Everything about Zak Hern Ndez totally explained
Sgt.
Zak Hernández Laporte (b.
1970–
June 10,
1992), was a 22-year-old member of the
United States Army who was killed in
Panama City when the
Humvee in which he was riding was ambushed on the eve of President
George H. W. Bush's visit to
Panama. His accused murderer,
Pedro Miguel González Pinzón, was acquitted in 1997 in a trial mounted by Panama's judiciary. Two years later he was elected to Panama's
National Assembly and, in September 2007, was chosen by his peers as National Assembly President, an event which has generated protests from the governments of the United States and Puerto Rico. This event also jeopardized U.S. Congress' ratification of a Free Trade Agreement between the U.S. and Panama, a pact that was previously ratified by Panama and was, until Pedro Miguel Gonzalez's elevation, considered likely to receive bipartisan Congressional approval.
Incident
On
June 10,
1992, a group of
Panamanians were protesting the scheduled visit of United States President
George H. W. Bush to their country. One of the main reasons behind the demonstrations was the
invasion of Panama by the US for the arrest and conviction of Head of State
Manuel Noriega in 1989, during which anywhere between 200 and 4,000 Panamanian civilians were killed by US forces.
(External Link
) Among the protesters was
Pedro Miguel González Pinzón.
On that day Sgt. Hernández, a
Puerto Rican soldier stationed in the
Panama Canal Zone, and his comrade Sgt. Ronald Marshall, were in their Humvee on the outskirts of
Panama City, close to the area where the demonstrators were protesting, when suddenly they were ambushed. Hernández was killed and Marshall wounded.
Pedro Miguel González Pinzón was indicted in the
United States Federal Court of
Washington D.C., for Sgt. Hernández' murder and the attempted murder of Sgt. Marshall.

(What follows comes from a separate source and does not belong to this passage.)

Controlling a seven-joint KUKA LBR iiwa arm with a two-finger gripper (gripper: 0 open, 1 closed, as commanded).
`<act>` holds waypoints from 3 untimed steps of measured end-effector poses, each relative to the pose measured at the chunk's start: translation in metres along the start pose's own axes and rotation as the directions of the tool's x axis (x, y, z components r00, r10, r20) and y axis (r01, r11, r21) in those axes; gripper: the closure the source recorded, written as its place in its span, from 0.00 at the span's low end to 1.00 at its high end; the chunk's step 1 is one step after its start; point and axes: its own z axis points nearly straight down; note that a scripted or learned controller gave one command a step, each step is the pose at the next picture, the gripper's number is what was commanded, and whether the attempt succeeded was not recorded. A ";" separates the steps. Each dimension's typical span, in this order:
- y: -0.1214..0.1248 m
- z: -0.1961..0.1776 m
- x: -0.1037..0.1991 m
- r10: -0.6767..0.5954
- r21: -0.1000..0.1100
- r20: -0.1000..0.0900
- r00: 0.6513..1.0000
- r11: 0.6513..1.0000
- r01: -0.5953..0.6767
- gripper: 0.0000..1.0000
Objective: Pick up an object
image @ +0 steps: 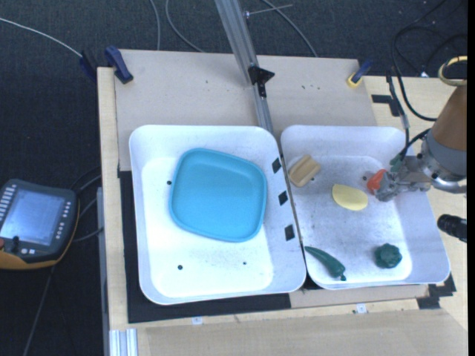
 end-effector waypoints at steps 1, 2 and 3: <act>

After disappearing to Cuba for several years, once
his party was returned to power, González Pinzón was brought by his late father, Gerardo Gonzalez (then President of the National Assembly and head of the PRD party) to "surrender himself" to Panamanian President Ernesto Perez Balladares. After two years of confinement, González Pinzón was acquitted in a 1997 trial marred by witness intimidation, harassment of the prosecutor, and ex parte communications by the judge with Gonzalez's father and others. All seven jurors were civil servants who owed their jobs to the PRD. The U.S. government and other outside observers maintain that the trial was a sham resulting from Panama's notoriously corrupt judiciary, where influence peddling remains common. Longtime Gonzalez friend and now current PRD leader and Panamanian President, Martin Torrijos, was Vice Minister of Government and Justice at the time of Gonzalez's trial. In September 2007, González Pinzón was elected President of the
National Assembly.
International protest
His election has been protested by the Government of the United States. Tom Casey, a spokesman for the
United States State Department, said that the United States government was
"deeply disappointed that the Panamian National Assembly elected Pedro Miguel González Pinzón from among its members" and that "The United States wants those responsible (for Zak Hernández' murder)...to face justice".
On
September 4,
2007, the
Senate of Puerto Rico approved a resolution expressing its "profound preoccupation" that a person indicted for Sgt. Zak Hernández' murder has been elected president of the Panamanian National Assembly. During a previously scheduled courtesy visit to his office, Senate President
Kenneth McClintock on
September 6 presented a copy of the resolution to
Panama Supreme Court Chief Magistrate
Graciela Dixon.
Key members of the U.S. Congress, such as Senate Finance Committee Chairman Max Baucus (D-MT) and the committee's ranking Republican member, Charles Grassley (R-IA) have signaled that Gonzalez's elevation to National Assembly President represents an obstacle to Congress' ratification of the U.S.-Panama Free Trade Agreement. (In assuming the presidency on September 1, 2007, Gonzalez said he'd step down should be become an obstacle to FTA ratification by the U.S. Despite clear signals from the U.S. Congress and Bush Administration officials that he indeed poses such an obstacle, Gonzalez has thus far refused to step down.)
Zak Hernández' name appears on "El Monumento de la Recordación" (The Wall of Remembrance} at the
Puerto Rico Capitol complex as the only Puerto Rican casualty in the 1992 United States military operation in Panama. The U.S. consulate in Panama also displays a plaque in memory of Zak Hernández.